**WHAT YOU NEED TO DO**
Beginning with the line below that contains "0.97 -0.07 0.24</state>" and ending with the line that contains "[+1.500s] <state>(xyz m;", copy every line exactly. Copy nothing else.

**INPUT**
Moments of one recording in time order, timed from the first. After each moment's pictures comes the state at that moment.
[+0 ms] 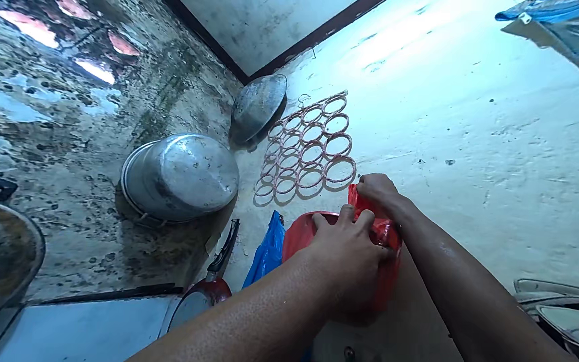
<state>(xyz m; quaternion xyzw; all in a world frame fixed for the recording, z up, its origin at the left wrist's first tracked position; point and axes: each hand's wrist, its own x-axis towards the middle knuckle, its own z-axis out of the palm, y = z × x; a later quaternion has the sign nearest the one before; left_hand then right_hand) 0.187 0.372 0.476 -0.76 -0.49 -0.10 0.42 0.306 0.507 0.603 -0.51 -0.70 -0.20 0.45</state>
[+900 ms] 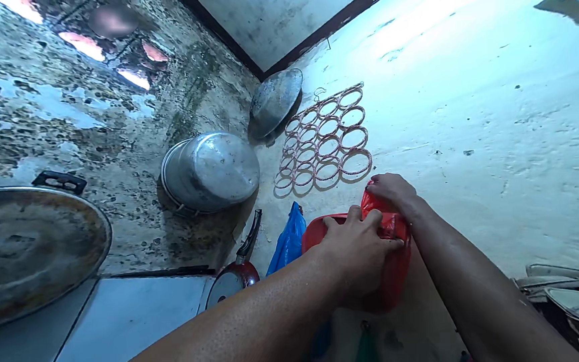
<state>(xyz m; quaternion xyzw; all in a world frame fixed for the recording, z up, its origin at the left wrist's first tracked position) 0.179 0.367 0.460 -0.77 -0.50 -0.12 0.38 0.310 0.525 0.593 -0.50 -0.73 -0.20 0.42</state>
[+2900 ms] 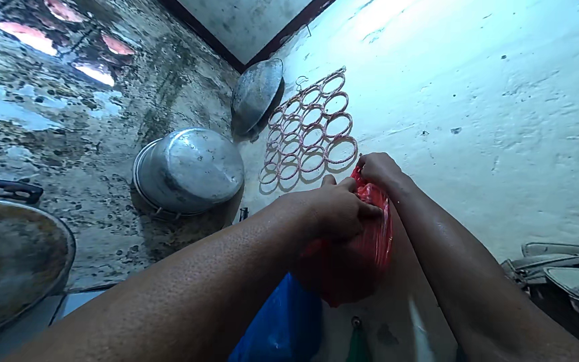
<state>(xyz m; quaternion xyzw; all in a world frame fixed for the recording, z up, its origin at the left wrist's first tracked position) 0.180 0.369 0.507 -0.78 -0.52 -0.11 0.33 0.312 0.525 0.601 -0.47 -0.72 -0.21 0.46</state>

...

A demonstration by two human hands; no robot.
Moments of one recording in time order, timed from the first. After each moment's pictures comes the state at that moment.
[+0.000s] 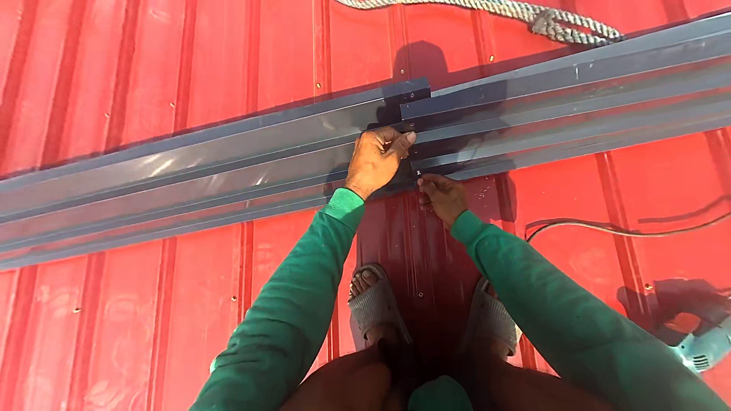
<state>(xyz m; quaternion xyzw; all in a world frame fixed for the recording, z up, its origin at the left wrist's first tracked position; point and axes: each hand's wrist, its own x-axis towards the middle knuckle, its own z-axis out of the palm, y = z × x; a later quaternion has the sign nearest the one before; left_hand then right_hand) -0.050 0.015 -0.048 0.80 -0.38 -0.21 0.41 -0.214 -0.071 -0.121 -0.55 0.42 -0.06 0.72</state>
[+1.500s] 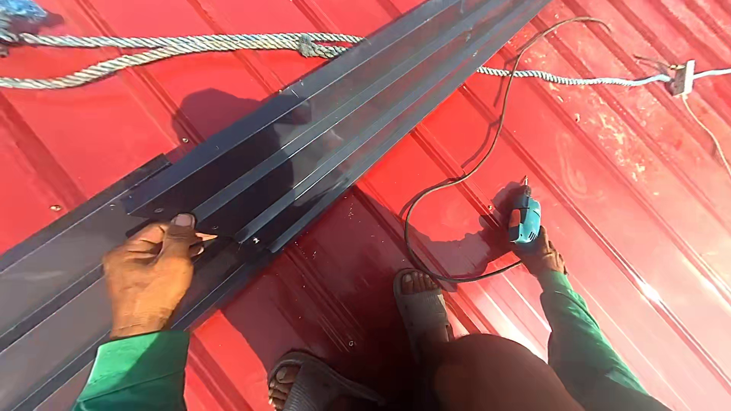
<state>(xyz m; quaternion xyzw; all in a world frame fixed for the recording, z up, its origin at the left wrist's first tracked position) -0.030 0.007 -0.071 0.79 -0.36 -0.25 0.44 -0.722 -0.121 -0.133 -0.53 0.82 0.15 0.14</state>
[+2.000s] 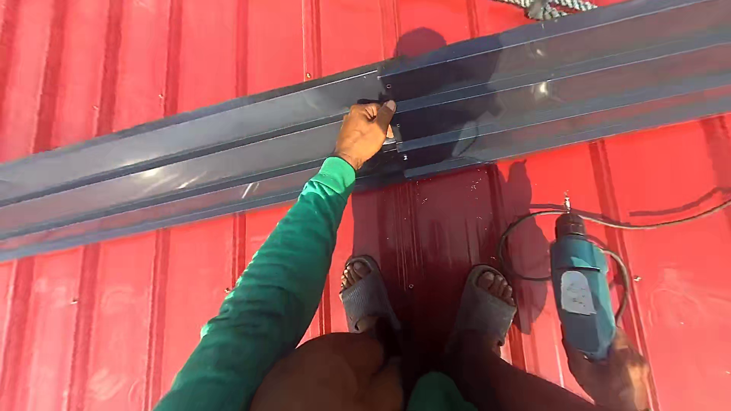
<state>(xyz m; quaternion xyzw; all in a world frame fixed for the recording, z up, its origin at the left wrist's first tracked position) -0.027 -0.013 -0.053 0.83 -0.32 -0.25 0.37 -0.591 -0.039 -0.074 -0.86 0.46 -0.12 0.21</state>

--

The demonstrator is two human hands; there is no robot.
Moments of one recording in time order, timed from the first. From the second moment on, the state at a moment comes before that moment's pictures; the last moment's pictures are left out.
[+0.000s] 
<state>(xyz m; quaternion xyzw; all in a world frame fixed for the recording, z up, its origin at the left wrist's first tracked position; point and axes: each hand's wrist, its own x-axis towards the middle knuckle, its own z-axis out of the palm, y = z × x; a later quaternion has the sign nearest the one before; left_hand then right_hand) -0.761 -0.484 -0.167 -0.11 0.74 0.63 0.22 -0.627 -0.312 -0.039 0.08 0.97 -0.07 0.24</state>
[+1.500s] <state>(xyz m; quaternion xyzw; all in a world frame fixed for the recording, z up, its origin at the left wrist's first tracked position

**TASK SOLUTION**
<state>(xyz m; quaternion xyzw; all in a world frame fixed for the recording, z up, its origin at the left wrist's first tracked position; point and axes: each hand's wrist, its own x-axis towards the middle knuckle, its own z-axis out of the palm, y = z × x; a later quaternion has the sign nearest the one before; left_hand then right_hand) -0.761 -0.484 -0.167 -0.11 0.74 0.63 0.22 -0.627 -0.312 -0.039 0.08 0.97 -0.07 0.24</state>
[+1.500s] <state>(xyz m; quaternion xyzw; all in a world frame fixed for the recording, z up, its origin at the left wrist's first tracked position

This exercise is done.